» **The problem**: Where an entry contains an image, skip the image and print the rest exactly.

Dataset records
----------
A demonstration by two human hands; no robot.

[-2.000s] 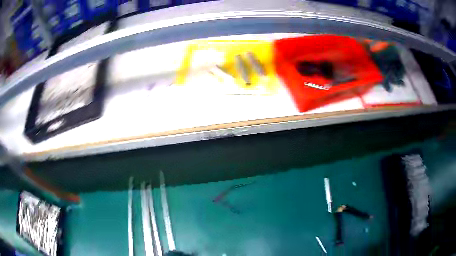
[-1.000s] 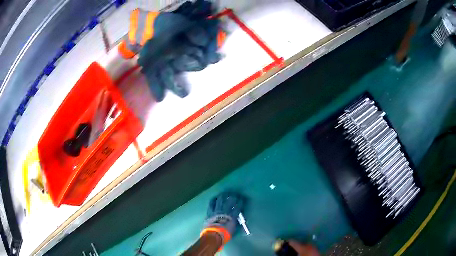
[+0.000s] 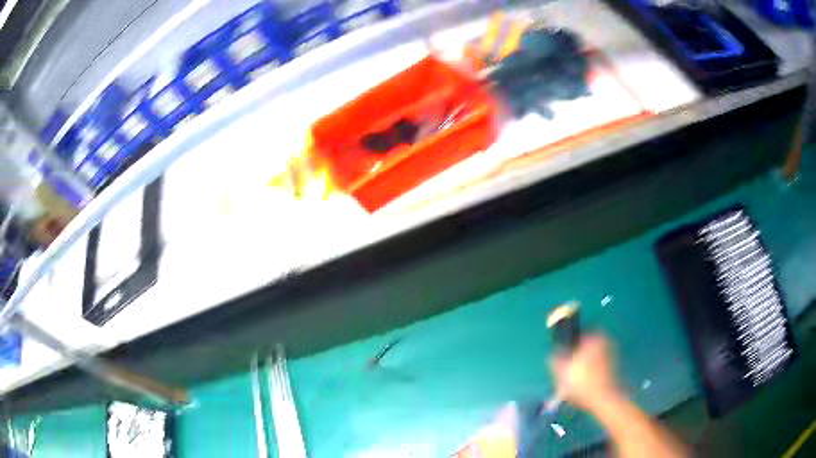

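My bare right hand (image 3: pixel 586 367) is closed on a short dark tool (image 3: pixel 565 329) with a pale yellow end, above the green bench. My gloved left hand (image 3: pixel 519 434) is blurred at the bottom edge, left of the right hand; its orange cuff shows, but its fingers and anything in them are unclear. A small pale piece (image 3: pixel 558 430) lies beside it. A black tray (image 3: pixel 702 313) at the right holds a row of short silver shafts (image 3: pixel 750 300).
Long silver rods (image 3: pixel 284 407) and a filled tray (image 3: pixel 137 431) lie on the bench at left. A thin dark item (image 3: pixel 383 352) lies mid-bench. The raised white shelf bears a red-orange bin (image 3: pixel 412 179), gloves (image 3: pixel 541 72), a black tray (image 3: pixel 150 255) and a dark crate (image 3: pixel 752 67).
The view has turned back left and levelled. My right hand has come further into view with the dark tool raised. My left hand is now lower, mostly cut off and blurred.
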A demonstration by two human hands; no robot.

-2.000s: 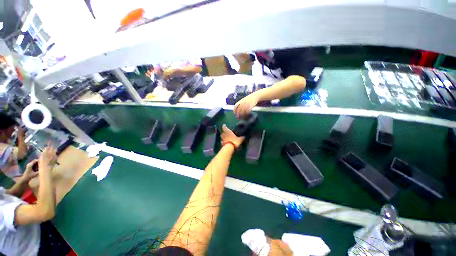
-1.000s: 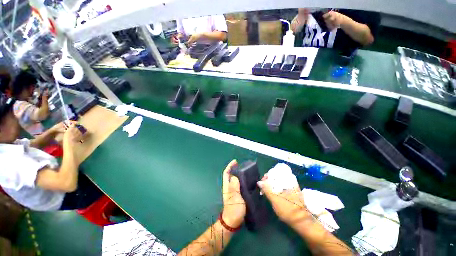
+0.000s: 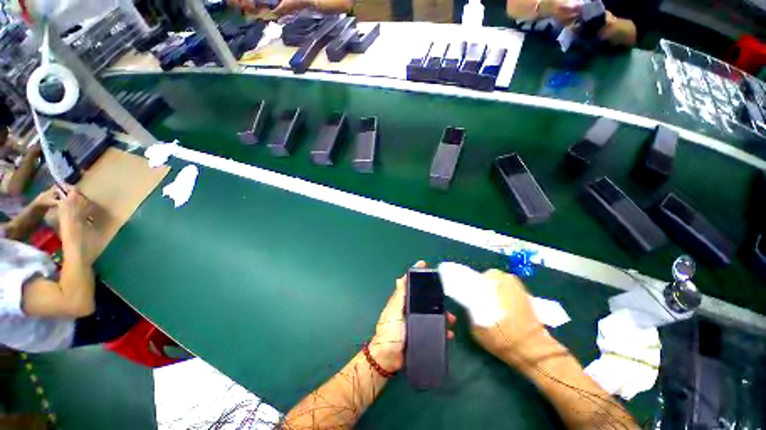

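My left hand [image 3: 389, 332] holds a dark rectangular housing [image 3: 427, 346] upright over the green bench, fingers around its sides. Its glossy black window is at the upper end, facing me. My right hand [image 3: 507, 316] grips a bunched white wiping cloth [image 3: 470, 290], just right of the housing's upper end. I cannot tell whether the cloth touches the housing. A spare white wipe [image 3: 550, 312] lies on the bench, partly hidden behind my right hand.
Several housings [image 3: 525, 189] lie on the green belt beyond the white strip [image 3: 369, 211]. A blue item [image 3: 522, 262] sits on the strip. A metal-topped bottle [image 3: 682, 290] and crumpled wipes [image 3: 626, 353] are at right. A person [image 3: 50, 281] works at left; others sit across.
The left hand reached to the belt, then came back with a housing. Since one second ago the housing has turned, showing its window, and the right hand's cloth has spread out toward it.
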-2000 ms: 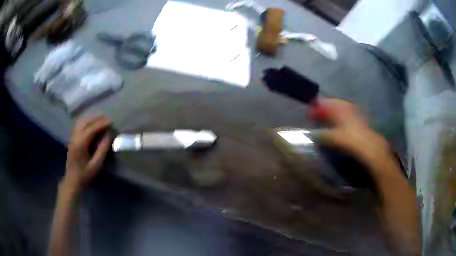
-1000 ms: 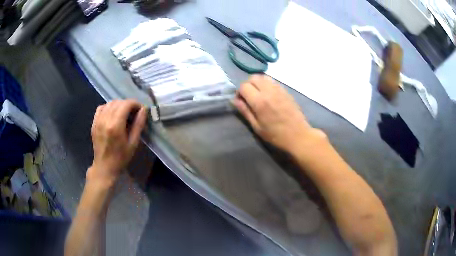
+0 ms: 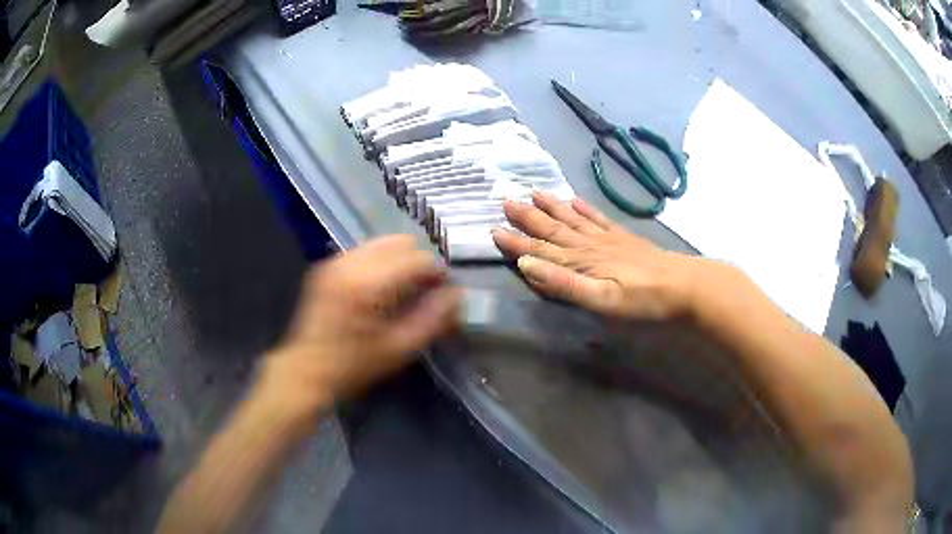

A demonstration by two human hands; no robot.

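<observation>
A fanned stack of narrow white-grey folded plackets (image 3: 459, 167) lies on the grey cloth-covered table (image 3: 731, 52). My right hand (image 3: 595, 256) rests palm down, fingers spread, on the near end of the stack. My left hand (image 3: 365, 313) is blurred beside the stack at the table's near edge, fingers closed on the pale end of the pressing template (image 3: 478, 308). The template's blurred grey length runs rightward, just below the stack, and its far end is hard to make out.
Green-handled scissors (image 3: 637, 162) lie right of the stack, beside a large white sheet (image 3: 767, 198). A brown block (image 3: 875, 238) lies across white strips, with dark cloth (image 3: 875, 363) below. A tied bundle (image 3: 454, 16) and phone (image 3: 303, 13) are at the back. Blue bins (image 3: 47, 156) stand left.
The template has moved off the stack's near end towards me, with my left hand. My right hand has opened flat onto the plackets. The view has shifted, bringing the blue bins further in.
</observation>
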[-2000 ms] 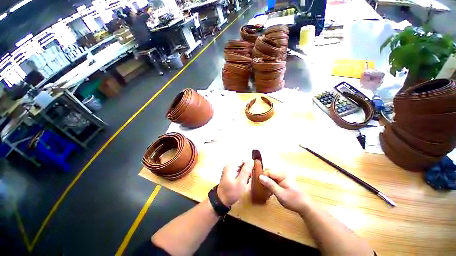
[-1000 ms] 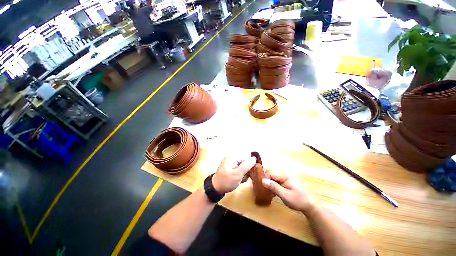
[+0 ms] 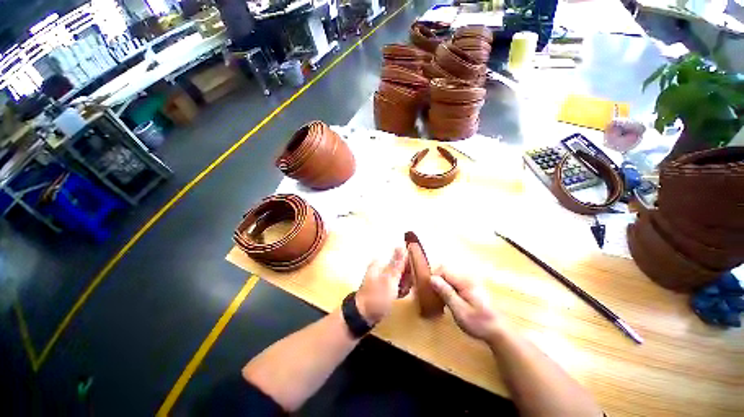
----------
» **Task solution**:
A demonstration by two human hands; no robot.

[-2.000s] 
[-1.000s] 
[+0.000s] 

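My bare right hand (image 3: pixel 586 367) is closed on a short dark tool (image 3: pixel 565 329) with a pale yellow end, above the green bench. My gloved left hand (image 3: pixel 519 434) is blurred at the bottom edge, left of the right hand; its orange cuff shows, but its fingers and anything in them are unclear. A small pale piece (image 3: pixel 558 430) lies beside it. A black tray (image 3: pixel 702 313) at the right holds a row of short silver shafts (image 3: pixel 750 300).
Long silver rods (image 3: pixel 284 407) and a filled tray (image 3: pixel 137 431) lie on the bench at left. A thin dark item (image 3: pixel 383 352) lies mid-bench. The raised white shelf bears a red-orange bin (image 3: pixel 412 179), gloves (image 3: pixel 541 72), a black tray (image 3: pixel 150 255) and a dark crate (image 3: pixel 752 67).
The view has turned back left and levelled. My right hand has come further into view with the dark tool raised. My left hand is now lower, mostly cut off and blurred.
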A demonstration by two human hands; no robot.

-2.000s: 
-1.000s: 
+0.000s: 

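My left hand [image 3: 389, 332] holds a dark rectangular housing [image 3: 427, 346] upright over the green bench, fingers around its sides. Its glossy black window is at the upper end, facing me. My right hand [image 3: 507, 316] grips a bunched white wiping cloth [image 3: 470, 290], just right of the housing's upper end. I cannot tell whether the cloth touches the housing. A spare white wipe [image 3: 550, 312] lies on the bench, partly hidden behind my right hand.
Several housings [image 3: 525, 189] lie on the green belt beyond the white strip [image 3: 369, 211]. A blue item [image 3: 522, 262] sits on the strip. A metal-topped bottle [image 3: 682, 290] and crumpled wipes [image 3: 626, 353] are at right. A person [image 3: 50, 281] works at left; others sit across.
The left hand reached to the belt, then came back with a housing. Since one second ago the housing has turned, showing its window, and the right hand's cloth has spread out toward it.
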-2000 ms: 
-1000 ms: 
+0 ms: 

A demonstration by two human hands; no robot.

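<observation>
A fanned stack of narrow white-grey folded plackets (image 3: 459, 167) lies on the grey cloth-covered table (image 3: 731, 52). My right hand (image 3: 595, 256) rests palm down, fingers spread, on the near end of the stack. My left hand (image 3: 365, 313) is blurred beside the stack at the table's near edge, fingers closed on the pale end of the pressing template (image 3: 478, 308). The template's blurred grey length runs rightward, just below the stack, and its far end is hard to make out.
Green-handled scissors (image 3: 637, 162) lie right of the stack, beside a large white sheet (image 3: 767, 198). A brown block (image 3: 875, 238) lies across white strips, with dark cloth (image 3: 875, 363) below. A tied bundle (image 3: 454, 16) and phone (image 3: 303, 13) are at the back. Blue bins (image 3: 47, 156) stand left.
The template has moved off the stack's near end towards me, with my left hand. My right hand has opened flat onto the plackets. The view has shifted, bringing the blue bins further in.
</observation>
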[-2000 ms] 
[-1000 ms] 
[+0 ms] 

This concludes the exercise.